| Your instructions |
Starting at the line with "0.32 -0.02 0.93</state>", set down each line of the entries below through the last one, exactly as it stands.

-- Given records follows --

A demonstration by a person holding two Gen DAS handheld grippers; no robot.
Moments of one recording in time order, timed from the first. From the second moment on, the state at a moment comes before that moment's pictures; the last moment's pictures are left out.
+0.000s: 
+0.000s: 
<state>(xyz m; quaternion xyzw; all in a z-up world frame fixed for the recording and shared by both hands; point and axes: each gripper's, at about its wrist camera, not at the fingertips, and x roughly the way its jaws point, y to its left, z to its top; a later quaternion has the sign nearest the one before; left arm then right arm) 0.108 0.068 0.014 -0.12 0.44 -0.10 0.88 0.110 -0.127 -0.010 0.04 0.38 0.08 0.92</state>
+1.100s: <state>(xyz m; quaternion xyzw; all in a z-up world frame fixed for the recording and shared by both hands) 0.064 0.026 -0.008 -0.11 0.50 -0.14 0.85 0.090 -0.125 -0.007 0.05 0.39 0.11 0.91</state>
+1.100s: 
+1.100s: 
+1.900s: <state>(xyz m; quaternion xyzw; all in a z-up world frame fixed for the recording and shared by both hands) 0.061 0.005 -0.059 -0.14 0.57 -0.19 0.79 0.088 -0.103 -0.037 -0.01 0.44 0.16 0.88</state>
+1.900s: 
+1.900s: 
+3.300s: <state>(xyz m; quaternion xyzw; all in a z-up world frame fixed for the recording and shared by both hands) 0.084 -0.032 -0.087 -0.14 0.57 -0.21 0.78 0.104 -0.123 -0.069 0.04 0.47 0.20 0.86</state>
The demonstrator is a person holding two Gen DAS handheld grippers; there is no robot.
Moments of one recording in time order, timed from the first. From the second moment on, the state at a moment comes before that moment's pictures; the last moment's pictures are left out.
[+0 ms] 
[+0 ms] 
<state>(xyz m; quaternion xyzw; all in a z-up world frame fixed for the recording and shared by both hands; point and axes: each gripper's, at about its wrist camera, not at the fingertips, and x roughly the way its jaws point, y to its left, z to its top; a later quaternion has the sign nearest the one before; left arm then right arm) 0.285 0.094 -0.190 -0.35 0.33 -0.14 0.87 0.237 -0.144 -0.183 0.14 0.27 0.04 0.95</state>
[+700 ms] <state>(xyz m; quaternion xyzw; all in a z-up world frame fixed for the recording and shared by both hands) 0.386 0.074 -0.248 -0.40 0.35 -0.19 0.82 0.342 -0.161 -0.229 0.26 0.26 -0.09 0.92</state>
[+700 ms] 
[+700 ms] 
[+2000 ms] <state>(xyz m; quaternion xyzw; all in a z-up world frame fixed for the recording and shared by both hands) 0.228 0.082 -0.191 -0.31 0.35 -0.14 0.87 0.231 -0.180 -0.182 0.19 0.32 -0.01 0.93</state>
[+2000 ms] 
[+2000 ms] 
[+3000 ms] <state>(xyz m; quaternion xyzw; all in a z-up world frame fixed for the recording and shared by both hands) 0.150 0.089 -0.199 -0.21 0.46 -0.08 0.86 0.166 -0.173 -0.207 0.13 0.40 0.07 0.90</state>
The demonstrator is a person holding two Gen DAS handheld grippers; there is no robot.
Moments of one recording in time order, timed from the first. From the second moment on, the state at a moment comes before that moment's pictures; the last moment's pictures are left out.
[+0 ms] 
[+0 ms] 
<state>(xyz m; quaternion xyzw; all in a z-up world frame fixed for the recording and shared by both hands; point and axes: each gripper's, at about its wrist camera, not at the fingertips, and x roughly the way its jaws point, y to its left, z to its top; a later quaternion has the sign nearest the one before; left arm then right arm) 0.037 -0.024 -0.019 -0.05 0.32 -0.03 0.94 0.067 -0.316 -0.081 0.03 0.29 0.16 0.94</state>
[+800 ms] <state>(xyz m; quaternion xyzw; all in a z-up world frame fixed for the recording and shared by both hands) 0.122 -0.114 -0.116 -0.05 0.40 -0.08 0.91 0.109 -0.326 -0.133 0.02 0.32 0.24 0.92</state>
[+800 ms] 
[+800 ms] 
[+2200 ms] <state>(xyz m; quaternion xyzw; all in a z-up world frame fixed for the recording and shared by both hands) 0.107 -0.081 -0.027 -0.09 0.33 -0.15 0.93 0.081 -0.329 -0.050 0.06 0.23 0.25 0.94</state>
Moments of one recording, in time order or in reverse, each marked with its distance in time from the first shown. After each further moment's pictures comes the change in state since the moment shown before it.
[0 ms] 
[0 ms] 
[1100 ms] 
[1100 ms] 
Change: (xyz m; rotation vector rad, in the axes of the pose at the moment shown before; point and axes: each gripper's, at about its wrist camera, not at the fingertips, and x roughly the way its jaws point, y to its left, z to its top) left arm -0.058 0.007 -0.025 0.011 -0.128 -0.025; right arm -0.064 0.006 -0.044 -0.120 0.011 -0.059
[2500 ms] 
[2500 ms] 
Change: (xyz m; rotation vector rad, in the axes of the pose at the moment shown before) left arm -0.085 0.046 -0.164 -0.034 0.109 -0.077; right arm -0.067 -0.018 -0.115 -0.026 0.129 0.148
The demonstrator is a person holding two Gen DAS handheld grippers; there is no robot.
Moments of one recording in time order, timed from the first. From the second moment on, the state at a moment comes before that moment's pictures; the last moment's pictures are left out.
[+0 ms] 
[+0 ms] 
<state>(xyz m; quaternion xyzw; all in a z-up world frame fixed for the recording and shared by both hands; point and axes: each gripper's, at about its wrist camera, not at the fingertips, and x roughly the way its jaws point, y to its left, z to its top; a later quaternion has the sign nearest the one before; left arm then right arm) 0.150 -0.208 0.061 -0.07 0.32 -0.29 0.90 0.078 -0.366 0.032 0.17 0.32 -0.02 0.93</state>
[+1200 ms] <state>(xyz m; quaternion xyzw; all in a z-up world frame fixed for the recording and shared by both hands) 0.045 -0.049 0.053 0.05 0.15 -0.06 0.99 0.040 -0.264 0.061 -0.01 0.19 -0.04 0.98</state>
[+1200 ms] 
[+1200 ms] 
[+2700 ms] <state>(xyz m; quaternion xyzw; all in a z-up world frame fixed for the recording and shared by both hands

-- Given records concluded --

| Task answer |
<state>(xyz m; quaternion xyzw; all in a z-up world frame fixed for the recording and shared by both hands; point and axes: each gripper's, at about its wrist camera, not at the fingertips, and x roughly the way its jaws point, y to its left, z to its top; a later quaternion has the sign nearest the one before; left arm then right arm) 0.150 -0.208 0.061 -0.07 0.32 -0.29 0.90 0.078 -0.366 0.032 0.17 0.32 -0.02 0.93</state>
[+1200 ms] <state>(xyz m; quaternion xyzw; all in a z-up world frame fixed for the recording and shared by both hands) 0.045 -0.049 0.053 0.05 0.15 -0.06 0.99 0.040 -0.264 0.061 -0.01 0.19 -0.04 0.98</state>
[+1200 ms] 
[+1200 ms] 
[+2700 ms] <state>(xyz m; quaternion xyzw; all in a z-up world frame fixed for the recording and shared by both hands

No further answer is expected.